About this task:
Your task is to transcribe all of the records exactly and leave out the pictures.

* * * * * * * * *

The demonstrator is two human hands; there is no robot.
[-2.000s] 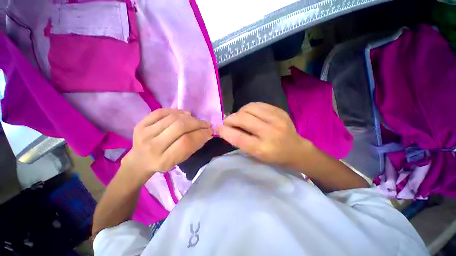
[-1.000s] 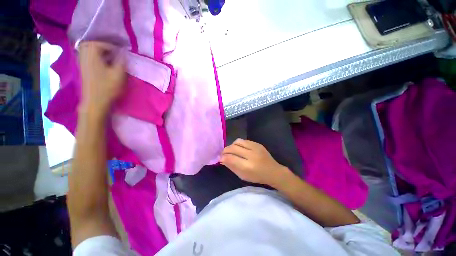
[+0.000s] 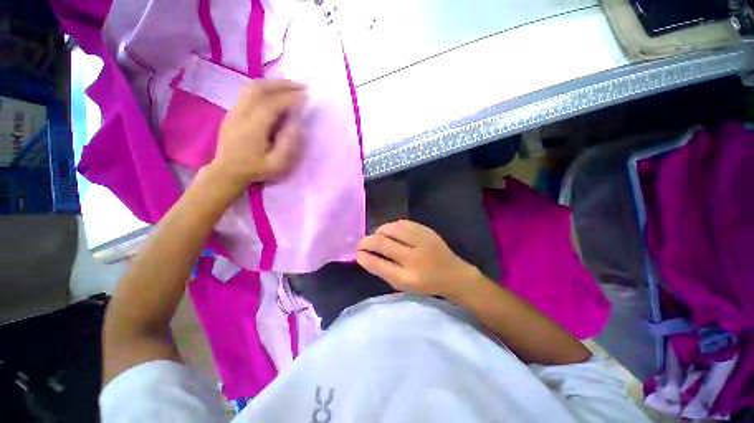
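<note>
The front panel (image 3: 318, 190) lies pale pink side up over the white table's front edge, with darker seam strips and a magenta right edge. My left hand (image 3: 263, 132) is over the panel, fingers curled and slightly blurred, beside the small magenta pocket flap (image 3: 192, 128) with its pale pink strip. Whether it grips cloth is not clear. My right hand (image 3: 405, 256) pinches the panel's lower right corner near my lap. Small metal parts (image 3: 329, 10) of the machine show at the top edge.
A black phone (image 3: 674, 12) lies on a beige tray (image 3: 616, 25) at the upper right. Measuring tape (image 3: 529, 120) runs along the table's front edge. A magenta piece (image 3: 541, 256) hangs below it. A magenta bundle (image 3: 703, 223) is at right. Blue crates (image 3: 62, 178) stand at left.
My left hand has left the panel corner where both hands were together, and has moved up, then rightward across the panel. The panel now lies further onto the table. My right hand still pinches the corner.
</note>
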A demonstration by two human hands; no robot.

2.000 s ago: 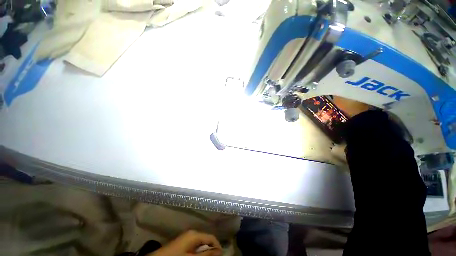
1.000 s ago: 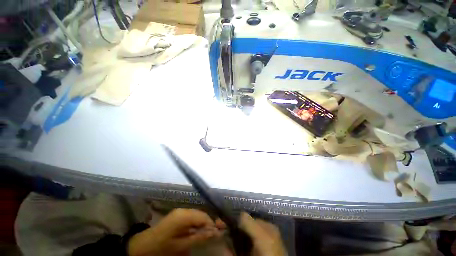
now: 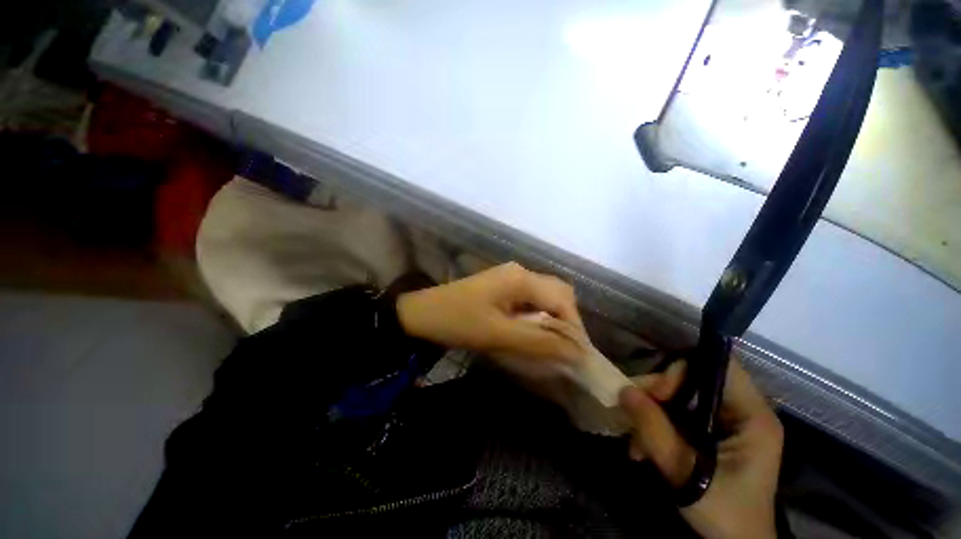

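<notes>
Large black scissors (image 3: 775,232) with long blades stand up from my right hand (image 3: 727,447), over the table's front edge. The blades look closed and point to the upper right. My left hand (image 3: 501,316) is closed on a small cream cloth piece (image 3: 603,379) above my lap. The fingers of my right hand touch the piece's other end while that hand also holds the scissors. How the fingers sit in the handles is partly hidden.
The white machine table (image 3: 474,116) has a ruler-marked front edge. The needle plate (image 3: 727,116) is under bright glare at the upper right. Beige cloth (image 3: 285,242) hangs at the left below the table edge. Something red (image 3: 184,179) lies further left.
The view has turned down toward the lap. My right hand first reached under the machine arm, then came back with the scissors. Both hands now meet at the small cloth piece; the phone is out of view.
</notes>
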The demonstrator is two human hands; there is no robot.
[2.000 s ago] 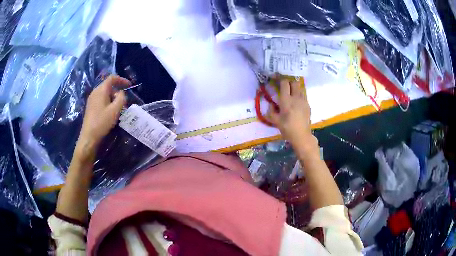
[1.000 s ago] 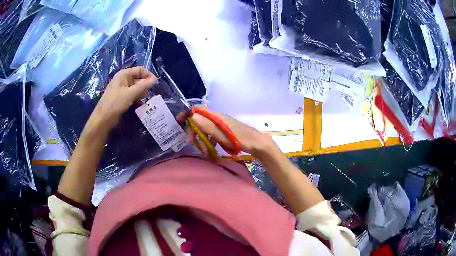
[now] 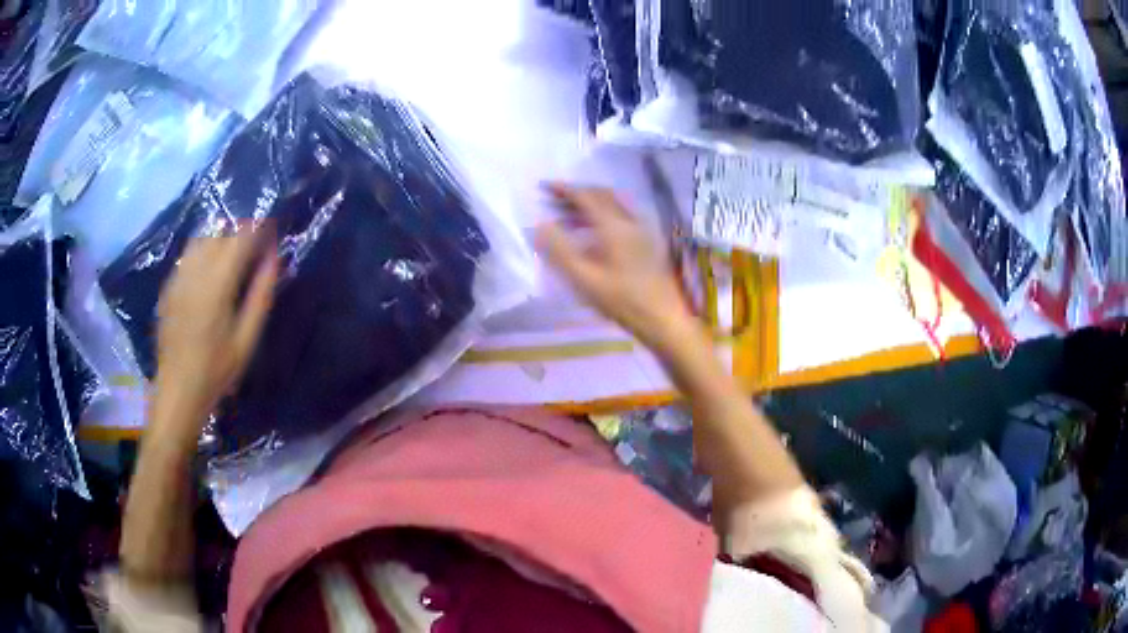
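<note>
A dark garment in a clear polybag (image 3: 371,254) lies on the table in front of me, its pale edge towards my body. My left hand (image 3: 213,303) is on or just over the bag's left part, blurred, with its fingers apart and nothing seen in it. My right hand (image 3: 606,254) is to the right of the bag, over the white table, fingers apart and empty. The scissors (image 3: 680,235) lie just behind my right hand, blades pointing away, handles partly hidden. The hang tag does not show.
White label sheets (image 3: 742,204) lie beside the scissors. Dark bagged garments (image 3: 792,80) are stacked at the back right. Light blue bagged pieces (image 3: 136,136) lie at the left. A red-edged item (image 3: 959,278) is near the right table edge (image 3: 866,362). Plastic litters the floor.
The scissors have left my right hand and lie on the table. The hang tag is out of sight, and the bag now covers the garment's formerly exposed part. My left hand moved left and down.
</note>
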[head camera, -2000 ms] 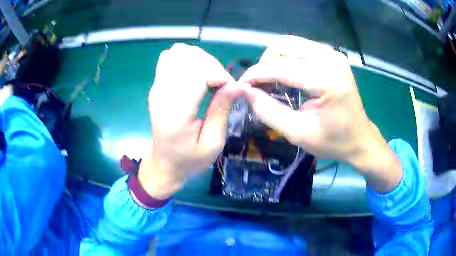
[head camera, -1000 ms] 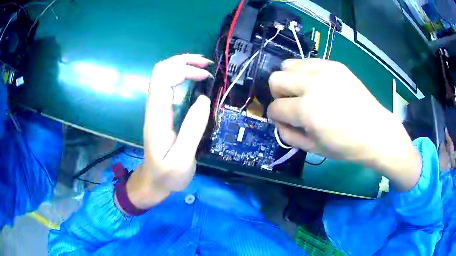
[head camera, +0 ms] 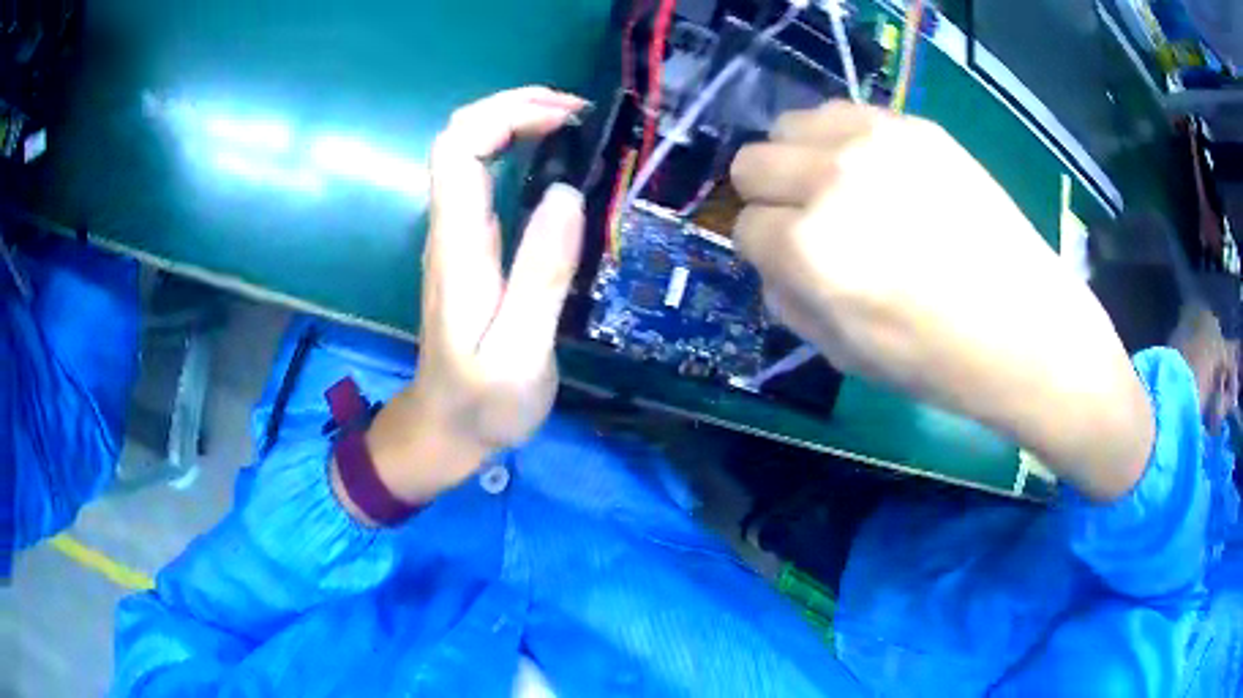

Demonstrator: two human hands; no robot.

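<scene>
The black device unit [head camera: 579, 150] lies on the green bench mat, its far end cut off by the top edge. The blue main board [head camera: 678, 289] is at its near end. A white cable [head camera: 716, 85] and a red wire [head camera: 656, 68] run along the body. My left hand [head camera: 498, 266] is at the unit's left side, thumb and fingers apart, with nothing seen between them. My right hand [head camera: 872, 232] is over the right side of the unit, fingers curled. Its fingertips are hidden, so I cannot tell what they hold.
The green mat [head camera: 300, 109] reflects light on the left. The white conveyor edge [head camera: 1043, 123] runs at the upper right. A pale sheet [head camera: 1074, 225] lies at the right. Blue-smocked people are at the left [head camera: 68, 396] and right [head camera: 981, 600].
The view has shifted, so the unit sits higher and its far end is cut off. Both hands stay at the unit's sides. Two seconds ago their fingertips were together above it.
</scene>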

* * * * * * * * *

Solution to this problem:
The demonstrator is two human hands; there is no robot.
[-2.000s] 
[-1.000s] 
[+0.000s] 
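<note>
The front panel (image 3: 318, 190) lies pale pink side up over the white table's front edge, with darker seam strips and a magenta right edge. My left hand (image 3: 263, 132) is over the panel, fingers curled and slightly blurred, beside the small magenta pocket flap (image 3: 192, 128) with its pale pink strip. Whether it grips cloth is not clear. My right hand (image 3: 405, 256) pinches the panel's lower right corner near my lap. Small metal parts (image 3: 329, 10) of the machine show at the top edge.
A black phone (image 3: 674, 12) lies on a beige tray (image 3: 616, 25) at the upper right. Measuring tape (image 3: 529, 120) runs along the table's front edge. A magenta piece (image 3: 541, 256) hangs below it. A magenta bundle (image 3: 703, 223) is at right. Blue crates (image 3: 62, 178) stand at left.
My left hand has left the panel corner where both hands were together, and has moved up, then rightward across the panel. The panel now lies further onto the table. My right hand still pinches the corner.
</note>
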A demonstration by two human hands; no robot.

2.000 s ago: 
1.000 s ago: 
now: 

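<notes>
Large black scissors (image 3: 775,232) with long blades stand up from my right hand (image 3: 727,447), over the table's front edge. The blades look closed and point to the upper right. My left hand (image 3: 501,316) is closed on a small cream cloth piece (image 3: 603,379) above my lap. The fingers of my right hand touch the piece's other end while that hand also holds the scissors. How the fingers sit in the handles is partly hidden.
The white machine table (image 3: 474,116) has a ruler-marked front edge. The needle plate (image 3: 727,116) is under bright glare at the upper right. Beige cloth (image 3: 285,242) hangs at the left below the table edge. Something red (image 3: 184,179) lies further left.
The view has turned down toward the lap. My right hand first reached under the machine arm, then came back with the scissors. Both hands now meet at the small cloth piece; the phone is out of view.
</notes>
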The demonstrator is two human hands; there is no robot.
[2.000 s ago] 
[1.000 s ago] 
[now] 
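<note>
A dark garment in a clear polybag (image 3: 371,254) lies on the table in front of me, its pale edge towards my body. My left hand (image 3: 213,303) is on or just over the bag's left part, blurred, with its fingers apart and nothing seen in it. My right hand (image 3: 606,254) is to the right of the bag, over the white table, fingers apart and empty. The scissors (image 3: 680,235) lie just behind my right hand, blades pointing away, handles partly hidden. The hang tag does not show.
White label sheets (image 3: 742,204) lie beside the scissors. Dark bagged garments (image 3: 792,80) are stacked at the back right. Light blue bagged pieces (image 3: 136,136) lie at the left. A red-edged item (image 3: 959,278) is near the right table edge (image 3: 866,362). Plastic litters the floor.
The scissors have left my right hand and lie on the table. The hang tag is out of sight, and the bag now covers the garment's formerly exposed part. My left hand moved left and down.
</note>
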[head camera, -2000 ms] 
[head camera, -1000 ms] 
[head camera, +0 ms] 

Demonstrator: two human hands; no robot.

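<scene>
The black device unit [head camera: 579, 150] lies on the green bench mat, its far end cut off by the top edge. The blue main board [head camera: 678, 289] is at its near end. A white cable [head camera: 716, 85] and a red wire [head camera: 656, 68] run along the body. My left hand [head camera: 498, 266] is at the unit's left side, thumb and fingers apart, with nothing seen between them. My right hand [head camera: 872, 232] is over the right side of the unit, fingers curled. Its fingertips are hidden, so I cannot tell what they hold.
The green mat [head camera: 300, 109] reflects light on the left. The white conveyor edge [head camera: 1043, 123] runs at the upper right. A pale sheet [head camera: 1074, 225] lies at the right. Blue-smocked people are at the left [head camera: 68, 396] and right [head camera: 981, 600].
The view has shifted, so the unit sits higher and its far end is cut off. Both hands stay at the unit's sides. Two seconds ago their fingertips were together above it.
</scene>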

The exercise has been fully answered.